Join 20,000 others and follow Sean Hull’s scalability, startup & innovation content on twitter @hullsean.
Cloud computing is heralding us into a wonderful era where computing can be bought in small increments, like a utility. This changes the whole way we plan, manage budgets, and accelerates startups making them more agile.
But it’s not all wine & roses up there. I’ve heard a few refrains from clients over the years, and thought I’d share some of the most common.
1. Scaling is automatic
Rather recently I was working with a client on building some sophisticated reports. They needed to slice & dice customer data, over various time series, and summarize with invoices & tracking data. Unfortunately their dataset was large, in the half terabyte range.
Client: Can we just load all this data into the cloud?
Me: Yes we can do that. Build a system in Amazon public cloud, can support large datasets.
Client: I want it to scale easily. So we won’t have these slow reports. And as we add data, it’ll just manage it easily for us.
Me: Well it’s a little bit more complicated than that, unfortunately.
Unfortunately this is a rather familiar conversation that I have quite often. A lot of the press around cloud scalability, centers around auto-scaling, Amazon’s renowned & superb virtualization feature. Yes it’s true you can roll out webservers to scale out this way, but that’s not the end of the story. Typically web applications have a lot of components, from caching servers, to search servers, and of course their backend datastore.
But can we scrap our relational database, such as MySQL and go with one that scales out of the box like Riak, Cassandra or Dynamodb?
Those NoSQL solutions are built to be distributed from the start, it’s true. And they lend themselves to that type of architecture. However, if you’ve built up a dataset in MySQL or Oracle, and more so an application around that, you’ll have to migrate data into the NoSQL solution. That process will take some time.
Like teaching a fish to fly, it make take some time. They do well in water, but evolution takes a bit longer.
Related: RDS or MySQL 10 use cases
2. Disaster recovery is free
In the traditional datacenter, when you want DR, you setup a parallel environment. Hopefully not in the same room, same city or same coast even. Preferrably you do so in a different region. What you can’t get around is dishing out cash for that second datacenter. You need the servers, just in case.
In the cloud, things are different. That’s why we’re here, right? In amazon you have regions already setup & available for plugin-n-play use. Setup your various components, servers, software & configure. Once you’ve verified you can failover to the parallel environment you can just turn off all those instances. Great, no big charges for all that iron that you’d pay for to keep the rooms warm in an old-school datacenter. Or do you?

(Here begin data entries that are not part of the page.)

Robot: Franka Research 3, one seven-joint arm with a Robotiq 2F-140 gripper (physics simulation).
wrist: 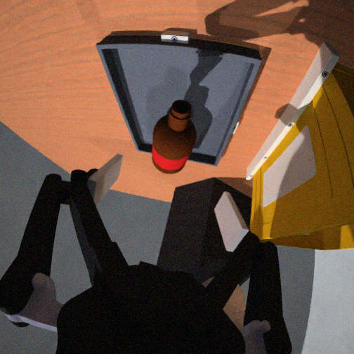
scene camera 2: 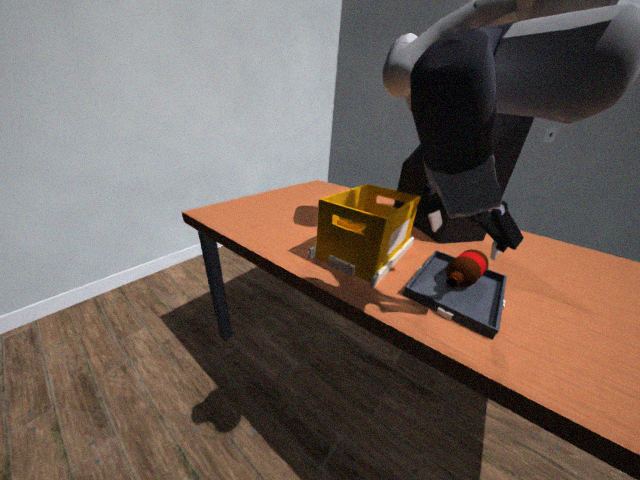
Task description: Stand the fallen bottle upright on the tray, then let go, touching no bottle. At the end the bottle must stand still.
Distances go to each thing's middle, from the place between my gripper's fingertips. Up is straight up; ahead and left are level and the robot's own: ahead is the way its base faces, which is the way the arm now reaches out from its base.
Labels:
The brown bottle [scene camera 2: 468,267] is 4 cm behind my hand, 4 cm to the left of it and 10 cm below it.

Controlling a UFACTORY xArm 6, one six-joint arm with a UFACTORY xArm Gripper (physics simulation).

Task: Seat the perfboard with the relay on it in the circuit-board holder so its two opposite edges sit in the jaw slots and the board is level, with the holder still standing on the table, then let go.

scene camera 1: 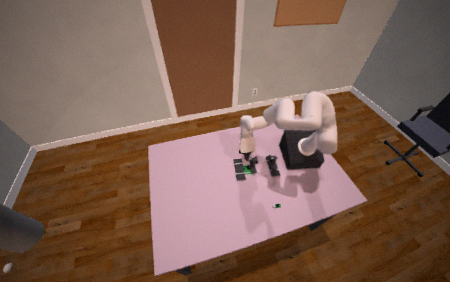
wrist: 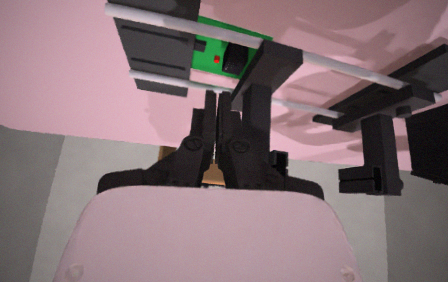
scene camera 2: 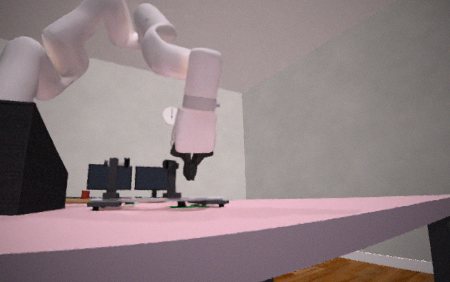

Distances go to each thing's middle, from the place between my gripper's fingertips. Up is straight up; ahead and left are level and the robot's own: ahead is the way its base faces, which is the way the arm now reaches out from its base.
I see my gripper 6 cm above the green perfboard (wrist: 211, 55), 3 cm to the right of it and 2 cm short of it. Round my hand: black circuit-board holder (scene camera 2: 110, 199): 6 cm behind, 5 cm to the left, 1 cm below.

As it turns out, since you don’t have this environment running all the time, you’ll want to test it more often, run fire drills to bring the servers back online. That’ll incur some costs in terms of manpower. You’ll also want to include in there some scripts to start those servers up, and/or some detailed documentation on how to do that. And don’t lose that documentation, either will you?
You may also want to build some infrastructure as code unit tests. Things change, code checkouts evolve, especially in the agile & continuous integration world. Devops beware!
3. Machines are fast
Fast, fast, fast. That’s what we expect, things keep getting faster, right? Hard to believe then that the world of computing took a big step backward when it jumped into the cloud. Something similar happened when we jumped to commodity Linux a decade ago.

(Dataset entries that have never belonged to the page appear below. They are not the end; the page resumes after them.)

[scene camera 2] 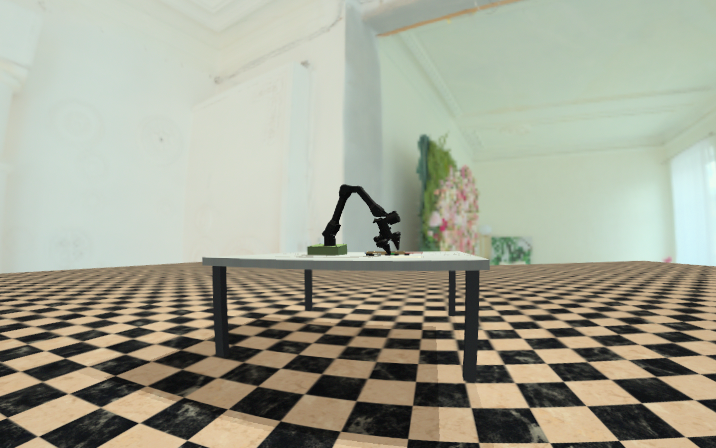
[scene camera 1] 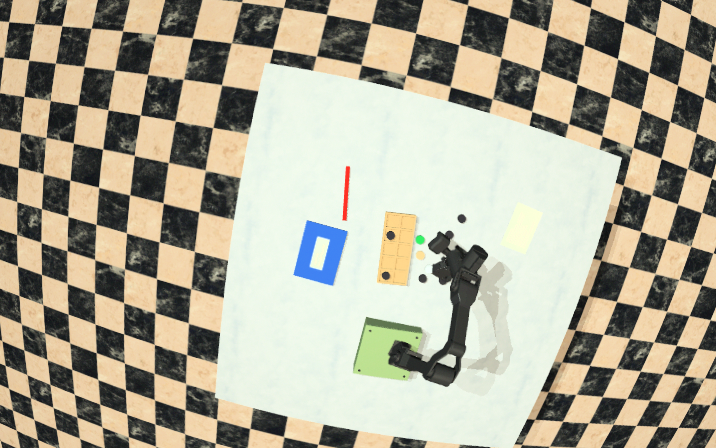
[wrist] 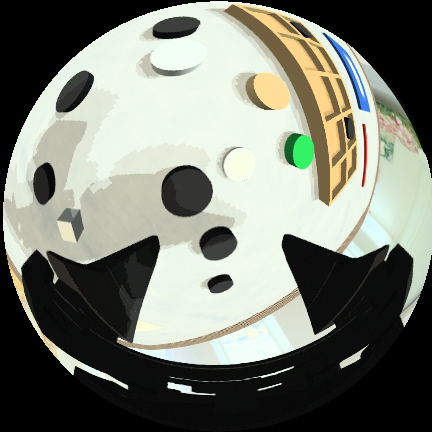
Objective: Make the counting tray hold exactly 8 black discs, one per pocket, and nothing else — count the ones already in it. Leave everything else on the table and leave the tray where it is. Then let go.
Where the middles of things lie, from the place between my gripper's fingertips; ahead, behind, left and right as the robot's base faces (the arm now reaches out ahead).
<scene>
The green disc [wrist: 298,148] is 8 cm to the left of my hand, 4 cm behind it and 1 cm below it. Also, from my hand: tan counting tray [scene camera 1: 395,254] (14 cm to the left, 10 cm behind, 1 cm below); tan disc [wrist: 267,91] (9 cm behind, 6 cm to the left, 1 cm below).
</scene>
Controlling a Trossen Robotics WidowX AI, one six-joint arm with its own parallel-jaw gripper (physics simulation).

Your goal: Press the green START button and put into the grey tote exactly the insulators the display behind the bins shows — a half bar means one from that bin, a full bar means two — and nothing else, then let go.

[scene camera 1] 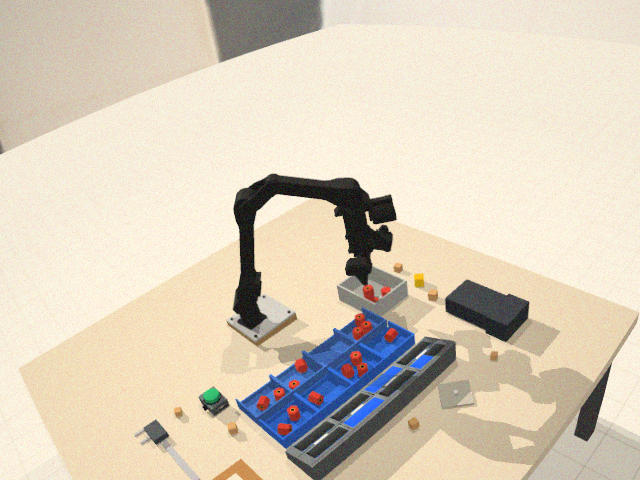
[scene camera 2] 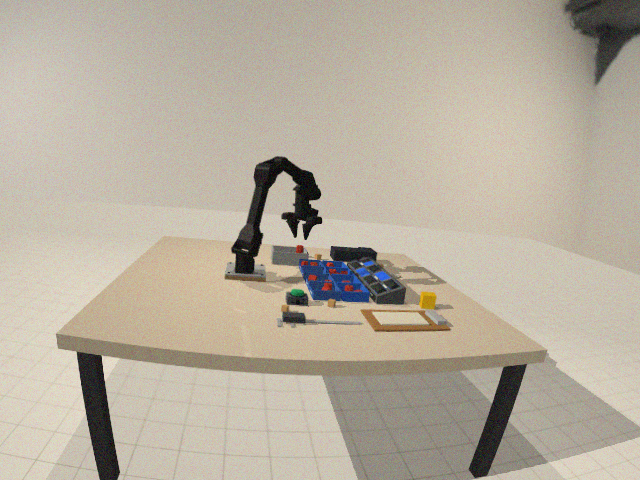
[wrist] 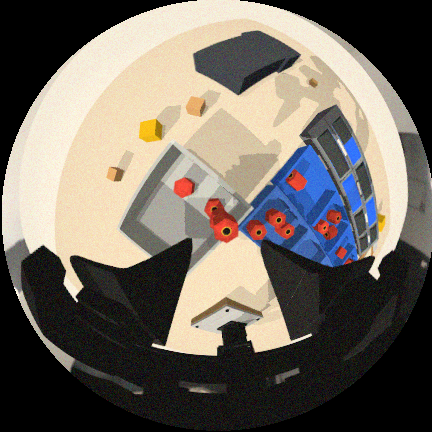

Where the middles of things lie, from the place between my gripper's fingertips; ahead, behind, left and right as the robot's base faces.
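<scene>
My gripper's 80 mm above the display [scene camera 1: 356, 437], 230 mm short of it and 270 mm to the left of it. The grey plate [scene camera 1: 464, 397] is 360 mm ahead of my hand, 140 mm to the right of it and 110 mm below it. Then there's the grey tote [scene camera 1: 350, 291], which is 30 mm behind my hand, 50 mm to the left of it and 80 mm below it, and the black box [scene camera 1: 500, 315], which is 290 mm ahead of my hand, 140 mm to the left of it and 80 mm below it.
</scene>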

In amazon, it’s a multi-tenant world. And just like apartment buildings, popular restaurants, or busy highways you must share. When things are quiet you may have the road to yourself, but it’ll never be as quiet as a dirt road in the country!
Amazon is making big strides though. They now offer memory optimized & storage optimized instances. And an even bigger development is the addition of the most important feature for performance & scalability. That said the network & EBS can still be a real bottleneck.
4. Backups aren’t necessary
I’ve experienced a few horror stories over the years. I wrote about one noteworthy one When fat fingers take down your business.
True EBS snapshots make backing up your whole server, well a snap! That said a few extra steps have to happen (flush the filesystem & lock tables) to make this work for a relational database like MySQL or Oracle. And suddenly you have a verification step that you also need to perform. You see no backups are valid until they’ve been restored, remember?
But even with these wonderful disk snapshots, you’ll still want to do database dumps, and perhaps table dumps. Operator error, deleting the wrong data, or dropping the wrong tables, will always be a risk. Ignore backups at your own peril!
Check this: Why CTOs underestimate operational costs
5. Outages won’t happen
In an ideal world, everything is redundant, and outages will be a thing of the past. We’ll finally reach five nines uptime and devops everywhere will be out of work. 🙂
It’s true that Amazon provides all the components to build redundancy into your architecture, and very cutting edge firms that have taken netflix’s approach with chaos monkey are seeing big improvements here. But AirBNB did fail and at root it was an Amazon outage that shouldn’t ever happen.